Des chercheurs ont observé des particules partageant d’intrigantes similitudes avec les hypothétiques « gravitons », censés « convoyer » la gravité. Selon eux, leur étude pourrait contribuer à unifier la théorie générale de la relativité et la mécanique quantique.

« Simili-gravitons »

Basée sur les travaux fondateurs du physicien Aron Pinczuk, publiés en 1993, la découverte a impliqué un morceau d’arséniure de gallium. Lorsque Loren Pfeiffer et ses collègues ont placé ce matériau semi-conducteur dans un réfrigérateur à dilution et l’ont exposé à un puissant champ magnétique, d’étranges effets quantiques ont commencé à apparaître.

Les électrons ont commencé à interagir fortement entre eux, formant un type spécifique de matière condensée semblable à un liquide. En examinant les variations lumineuses d’un faisceau laser pointé sur le semi-conducteur, les chercheurs ont constaté que ces particules subatomiques se déplaçaient simultanément, et que ces « excitations collectives » présentaient des caractéristiques typiques des insaisissables gravitons.

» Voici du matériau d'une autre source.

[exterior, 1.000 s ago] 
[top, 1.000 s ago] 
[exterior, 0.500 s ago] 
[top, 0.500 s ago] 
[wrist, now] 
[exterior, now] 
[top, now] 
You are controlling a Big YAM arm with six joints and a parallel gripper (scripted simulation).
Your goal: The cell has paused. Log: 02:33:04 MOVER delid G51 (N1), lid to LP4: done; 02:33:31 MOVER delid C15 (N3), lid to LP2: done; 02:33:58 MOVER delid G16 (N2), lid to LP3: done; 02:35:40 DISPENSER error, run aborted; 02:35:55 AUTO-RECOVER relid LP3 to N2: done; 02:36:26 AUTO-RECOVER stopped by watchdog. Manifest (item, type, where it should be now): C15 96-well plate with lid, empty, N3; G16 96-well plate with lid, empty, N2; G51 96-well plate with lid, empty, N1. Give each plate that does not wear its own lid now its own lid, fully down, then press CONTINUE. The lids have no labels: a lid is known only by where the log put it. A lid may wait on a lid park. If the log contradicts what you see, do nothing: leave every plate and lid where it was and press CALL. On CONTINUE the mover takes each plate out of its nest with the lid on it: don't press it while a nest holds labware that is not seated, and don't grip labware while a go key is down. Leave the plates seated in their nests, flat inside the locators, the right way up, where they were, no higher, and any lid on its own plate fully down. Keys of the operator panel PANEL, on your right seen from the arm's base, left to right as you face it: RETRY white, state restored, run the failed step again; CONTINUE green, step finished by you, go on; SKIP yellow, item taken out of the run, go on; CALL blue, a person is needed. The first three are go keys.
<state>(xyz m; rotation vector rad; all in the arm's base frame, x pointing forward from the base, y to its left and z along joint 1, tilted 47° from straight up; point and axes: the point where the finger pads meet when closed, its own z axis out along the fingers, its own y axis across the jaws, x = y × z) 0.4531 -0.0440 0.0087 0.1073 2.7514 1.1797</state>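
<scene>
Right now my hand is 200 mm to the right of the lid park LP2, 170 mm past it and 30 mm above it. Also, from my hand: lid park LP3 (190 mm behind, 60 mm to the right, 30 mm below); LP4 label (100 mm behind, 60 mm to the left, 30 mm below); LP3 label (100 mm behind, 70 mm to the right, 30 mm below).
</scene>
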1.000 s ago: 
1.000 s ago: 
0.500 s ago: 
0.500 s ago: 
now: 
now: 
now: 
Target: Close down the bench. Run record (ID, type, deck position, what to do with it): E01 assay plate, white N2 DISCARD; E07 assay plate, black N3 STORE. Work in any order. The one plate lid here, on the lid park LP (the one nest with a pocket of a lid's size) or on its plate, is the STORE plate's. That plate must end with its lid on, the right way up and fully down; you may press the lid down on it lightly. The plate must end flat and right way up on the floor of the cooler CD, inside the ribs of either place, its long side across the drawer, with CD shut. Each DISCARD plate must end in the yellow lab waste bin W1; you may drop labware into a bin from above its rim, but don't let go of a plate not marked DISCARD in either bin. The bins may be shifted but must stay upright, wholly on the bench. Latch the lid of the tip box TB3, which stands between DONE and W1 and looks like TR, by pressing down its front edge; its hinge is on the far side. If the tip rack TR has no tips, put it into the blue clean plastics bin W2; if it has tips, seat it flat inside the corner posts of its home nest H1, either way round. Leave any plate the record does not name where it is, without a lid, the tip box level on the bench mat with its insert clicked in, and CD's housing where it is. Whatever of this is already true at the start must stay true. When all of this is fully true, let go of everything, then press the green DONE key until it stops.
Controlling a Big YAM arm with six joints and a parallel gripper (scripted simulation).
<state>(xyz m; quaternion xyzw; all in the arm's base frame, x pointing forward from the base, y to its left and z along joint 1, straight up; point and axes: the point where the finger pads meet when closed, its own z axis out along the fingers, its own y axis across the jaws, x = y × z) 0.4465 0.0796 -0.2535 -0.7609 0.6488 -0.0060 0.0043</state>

Selon les auteurs de la nouvelle étude, publiée dans la revue Nature, les excitations en question présentaient une sorte de spin quantique, jusqu’alors supposé être propre à ces « particules de gravité ».

« Bien qu’il ne s’agisse pas à proprement parler de gravitons, c’est ce qui s’en rapproche le plus », souligne Ziyu Liu, de l’université Columbia. « Nous savions que des excitations semblables à celles des gravitons pouvaient exister dans les semi-conducteurs, mais il a fallu des années pour créer un protocole suffisament précis pour les détecter. »

D’importantes implications

Si le cadre expérimental ne constituait pas un véritable analogue de l’espace-temps (les électrons étant confinés dans un espace bidimensionnel et se déplaçant plus lentement que les objets régis par la théorie de la relativité), une telle découverte contribue à jeter un nouveau pont entre la physique des matériaux et les théories de la gravité.

« Les liens entre ces excitations et les gravitons théoriques soulèvent également de nouvelles questions intrigantes sur les états exotiques des électrons », estime Lingjie Du, co-auteur de l’étude.